Por vezes, o débito é até pequeno. Outro dia tinha uma dívida de R$ 11 mil. Por  causa de juros e correção monetário, foi para R$ 2 mil. Pode parecer um trabalho grande para um resultado aparentemente pequeno, mas quando se economiza R$ 9 mil aqui, R$ 5 mil ali, outros R$ 2 mil aqui (...), pelo fato de que o Estado tem uma litigância de massa, você consegue alguns milhões de economia discutindo somente juros e correção monetária.

Como andam os critérios para aplicação dos juros e das correções monetárias? Ainda mais nesses dias de juros historicamente baixos que estamos vivendo?
O Supremo Tribunal Federal (STF) uniformizou a questão dos juros e correção monetária em face da fazenda pública. Primeiro com uma decisão em 2015, e outra em 2019. Atualmente há uma boa uniformização nos critérios de juros e correção monetária, mas temos ainda muitos processos antigos, em que há uma diversidade de índices, e as coisas ainda não estão uniformizadas. Então vai levar um bom tempo para haver essa uniformização. 
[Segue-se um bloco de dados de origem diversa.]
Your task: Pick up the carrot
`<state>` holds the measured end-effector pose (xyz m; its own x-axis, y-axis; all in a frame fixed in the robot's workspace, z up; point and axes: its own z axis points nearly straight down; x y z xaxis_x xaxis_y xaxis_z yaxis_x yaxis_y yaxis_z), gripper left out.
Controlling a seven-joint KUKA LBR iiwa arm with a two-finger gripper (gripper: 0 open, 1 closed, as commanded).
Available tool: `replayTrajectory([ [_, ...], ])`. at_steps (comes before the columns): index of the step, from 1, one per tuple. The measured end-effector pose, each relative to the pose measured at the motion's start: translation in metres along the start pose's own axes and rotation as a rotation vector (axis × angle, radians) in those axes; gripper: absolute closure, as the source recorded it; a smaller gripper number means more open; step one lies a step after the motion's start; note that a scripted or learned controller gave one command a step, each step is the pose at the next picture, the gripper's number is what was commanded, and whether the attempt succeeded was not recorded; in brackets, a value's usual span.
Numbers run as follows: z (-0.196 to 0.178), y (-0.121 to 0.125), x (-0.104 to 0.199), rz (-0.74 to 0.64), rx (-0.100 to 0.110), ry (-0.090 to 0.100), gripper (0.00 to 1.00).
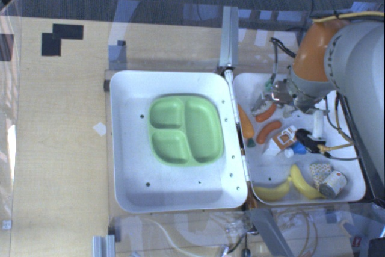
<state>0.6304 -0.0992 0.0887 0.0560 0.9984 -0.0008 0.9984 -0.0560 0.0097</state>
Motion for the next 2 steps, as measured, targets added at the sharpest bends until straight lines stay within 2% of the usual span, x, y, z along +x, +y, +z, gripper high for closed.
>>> replayTrajectory([
  [1,-0.013,0.003,0.001,-0.001,-0.008,0.002,1.0],
  [2,-0.072,-0.005,-0.035,0.089,0.004,0.0,1.0],
])
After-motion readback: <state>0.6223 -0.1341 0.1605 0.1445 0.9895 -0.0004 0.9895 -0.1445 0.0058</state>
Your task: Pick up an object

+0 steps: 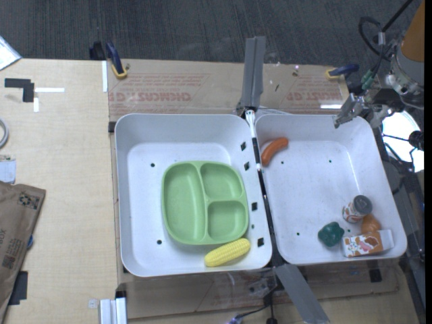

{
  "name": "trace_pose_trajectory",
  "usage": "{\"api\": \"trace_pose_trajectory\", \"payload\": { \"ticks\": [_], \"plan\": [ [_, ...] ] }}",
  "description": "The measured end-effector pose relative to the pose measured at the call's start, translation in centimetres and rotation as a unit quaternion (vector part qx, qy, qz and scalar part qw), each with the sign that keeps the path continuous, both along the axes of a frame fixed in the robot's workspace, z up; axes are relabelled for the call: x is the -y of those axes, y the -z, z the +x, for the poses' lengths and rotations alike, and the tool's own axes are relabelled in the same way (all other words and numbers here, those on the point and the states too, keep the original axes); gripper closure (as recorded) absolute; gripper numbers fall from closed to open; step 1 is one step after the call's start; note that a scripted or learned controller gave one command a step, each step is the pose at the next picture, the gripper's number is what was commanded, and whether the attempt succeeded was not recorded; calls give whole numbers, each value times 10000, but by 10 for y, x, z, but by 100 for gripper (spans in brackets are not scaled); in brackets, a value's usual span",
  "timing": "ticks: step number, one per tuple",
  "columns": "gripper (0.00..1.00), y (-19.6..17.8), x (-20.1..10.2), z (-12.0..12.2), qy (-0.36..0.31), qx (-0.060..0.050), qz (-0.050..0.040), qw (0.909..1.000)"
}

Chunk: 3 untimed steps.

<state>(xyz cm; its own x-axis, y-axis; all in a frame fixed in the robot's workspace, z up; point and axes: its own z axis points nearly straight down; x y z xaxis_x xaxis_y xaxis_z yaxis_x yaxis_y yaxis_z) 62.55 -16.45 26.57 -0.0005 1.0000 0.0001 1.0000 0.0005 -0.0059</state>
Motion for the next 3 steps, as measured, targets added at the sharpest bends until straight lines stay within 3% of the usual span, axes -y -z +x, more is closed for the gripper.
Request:
{"api": "trace_pose_trajectory", "payload": {
  "ticks": [1,2,3],
  "plan": [
    [0,94,-45,27,-661,2,1,9978],
    [0,128,31,-23,121,5,-2,9999],
    [0,177,38,-72,329,9,2,9995]
  ]
}}
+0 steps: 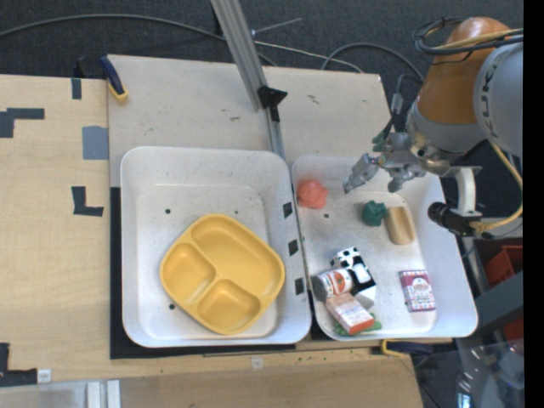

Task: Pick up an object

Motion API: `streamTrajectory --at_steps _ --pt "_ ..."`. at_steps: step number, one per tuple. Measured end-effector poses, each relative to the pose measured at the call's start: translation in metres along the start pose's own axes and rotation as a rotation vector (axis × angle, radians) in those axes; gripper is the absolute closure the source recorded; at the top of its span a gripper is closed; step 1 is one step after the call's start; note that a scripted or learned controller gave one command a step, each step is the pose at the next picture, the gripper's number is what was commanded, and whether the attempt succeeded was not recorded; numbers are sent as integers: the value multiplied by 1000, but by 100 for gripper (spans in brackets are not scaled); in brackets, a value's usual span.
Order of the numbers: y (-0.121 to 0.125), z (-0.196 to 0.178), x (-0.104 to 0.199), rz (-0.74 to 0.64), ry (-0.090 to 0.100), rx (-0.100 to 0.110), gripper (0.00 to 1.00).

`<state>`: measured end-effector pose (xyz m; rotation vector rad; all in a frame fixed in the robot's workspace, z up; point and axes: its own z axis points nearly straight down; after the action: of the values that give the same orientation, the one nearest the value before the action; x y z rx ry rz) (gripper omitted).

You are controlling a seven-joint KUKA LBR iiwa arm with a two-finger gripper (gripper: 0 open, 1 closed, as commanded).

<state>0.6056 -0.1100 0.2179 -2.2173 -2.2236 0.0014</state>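
Counting one yellow tray (pixel 223 272), two bins (pixel 136 228)

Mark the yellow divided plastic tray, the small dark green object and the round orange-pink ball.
Yellow divided plastic tray (pixel 223 272), camera view, on its central ridge.
Small dark green object (pixel 373 213), camera view, on its top.
Round orange-pink ball (pixel 313 194), camera view, on its middle.

Both bins (pixel 136 228) look like smooth white plastic, faintly scuffed and speckled. The yellow divided tray (pixel 223 272) is plastic too — soft sheen, no glare. The bench top (pixel 51 228) shows pale matt wood grain. The slanted pole (pixel 236 36) reads as ribbed grey metal — the arm's orange band (pixel 455 66) is glossy.
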Motion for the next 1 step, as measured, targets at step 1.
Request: streamTrajectory --at_steps 1 --pt "0 0 0 0 0 0 0"
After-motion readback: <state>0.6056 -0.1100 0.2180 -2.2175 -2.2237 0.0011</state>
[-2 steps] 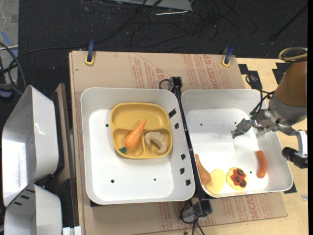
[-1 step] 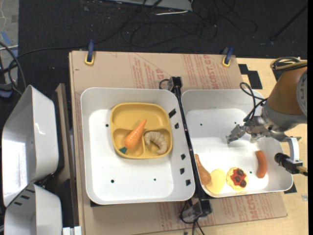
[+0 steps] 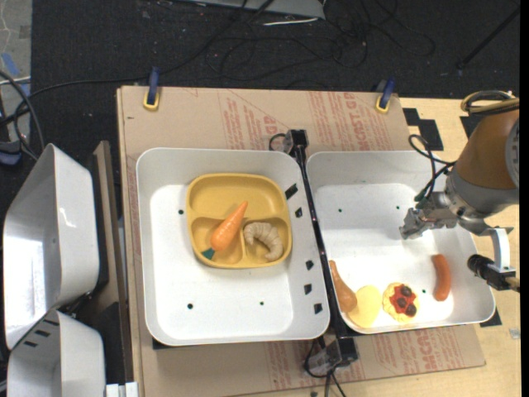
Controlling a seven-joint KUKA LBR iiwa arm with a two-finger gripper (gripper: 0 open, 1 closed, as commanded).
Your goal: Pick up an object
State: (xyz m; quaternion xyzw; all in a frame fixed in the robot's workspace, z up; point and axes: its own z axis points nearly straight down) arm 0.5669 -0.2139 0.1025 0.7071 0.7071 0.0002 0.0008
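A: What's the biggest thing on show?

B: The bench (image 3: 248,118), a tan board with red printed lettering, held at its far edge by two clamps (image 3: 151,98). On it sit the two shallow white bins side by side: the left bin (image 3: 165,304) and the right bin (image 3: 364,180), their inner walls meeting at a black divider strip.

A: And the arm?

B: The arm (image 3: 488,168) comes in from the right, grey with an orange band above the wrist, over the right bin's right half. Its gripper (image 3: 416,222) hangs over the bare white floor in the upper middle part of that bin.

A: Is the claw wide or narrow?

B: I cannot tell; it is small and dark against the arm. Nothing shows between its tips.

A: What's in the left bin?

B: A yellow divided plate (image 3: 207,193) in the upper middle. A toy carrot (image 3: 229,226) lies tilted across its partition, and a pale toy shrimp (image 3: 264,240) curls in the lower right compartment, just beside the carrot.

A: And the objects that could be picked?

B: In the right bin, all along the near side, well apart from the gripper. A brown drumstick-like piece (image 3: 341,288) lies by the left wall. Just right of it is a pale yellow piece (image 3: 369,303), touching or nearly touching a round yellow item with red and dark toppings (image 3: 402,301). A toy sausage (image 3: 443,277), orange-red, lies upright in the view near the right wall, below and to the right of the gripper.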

O problema dessa falta de uniformização, é que ela gera insegurança jurídica, e também um prolongamento dos processos judiciais.

Os processos judiciais poderiam ser resolvidos mais rapidamente, se todos os processos tivessem a mesma taxa de juros e a mesma correção, e se não houvesse discussão sobre isso.

Porque muitas vezes essa discussão é feita posteriormente ao trânsito e julgado. É uma reabertura de uma discussão que poderia estar encerrada.

A velocidade da discussão de juros e correção no judiciário, acompanha a realidade dinâmica do mercado?
Eu na verdade entendo que o mais produtivo é o respeito aos precedentes. Então, quando se estabelece um precedente, como foram esses de 2015 e de 2019 do STF, e respeita o precedente, sem modificações na decisão, se reduz a litigiosidade, o tempo dos processos judiciais, desestimula a interposição de recursos porque já se sabe qual é o resultado.

Portanto, o respeito aos precedentes é muito importante para garantir celeridade à Justiça. Essa, inclusive, é uma lógica do processo civil de 2015, que é a formação de precedentes, o respeito aos precedentes, e uma baixa modificação dos precedentes.

E veja bem: não significa assim que os precedentes sejam cristalizados e não possam ser alterados. Mas sim que deve haver uma preocupação em não mudar os precedentes, e essa preocupação tem de ser muito intensa, porque a cultura jurídica brasileira é de despreocupação com os precedentes. 
O que fazer para reduzir a litigiosidade? Respeitar os precedentes, com unhas e dentes.

Como a advocacia pública tem contribuído para modernizar e facilitar os julgamentos?
Existe todo um trabalho criterioso na PGE, no sentido de idenficar algumas demandas de massa que estão sedimentadas na jurisprudência, e que justificariam a não interposição de recursos, inclusive com uma coisa importante, chamada efeito genérico, em que o procurador faz um pedido ao seu chefe no sentido de não recorrer naquele processo, de um caso recorrente, argumentando que seria importante que em todos os casos futuros iguais, não houvesse recursos.

Existe na PGE-MS, uma quantidade muito grande de dispensas genéricas de recursos. Cotidianamente, para se ter uma noção, eu mesmo deixo de recorrer, de cinco a dez casos por semana. É uma contribuição importante para redução da litigiosidade e redução do tempo do processo. E isso tudo também está ligado à questão dos precedentes: quando o Judiciário estabelece um precedente, e demonstra que ele vai respeitá-lo, a PGE fica então mais à vontade para decidir não recorrer em uma determinada situação. Um trabalho que se complementa: o Judiciário e a PGE juntos, no sentido de se reduzir a litigiosidade.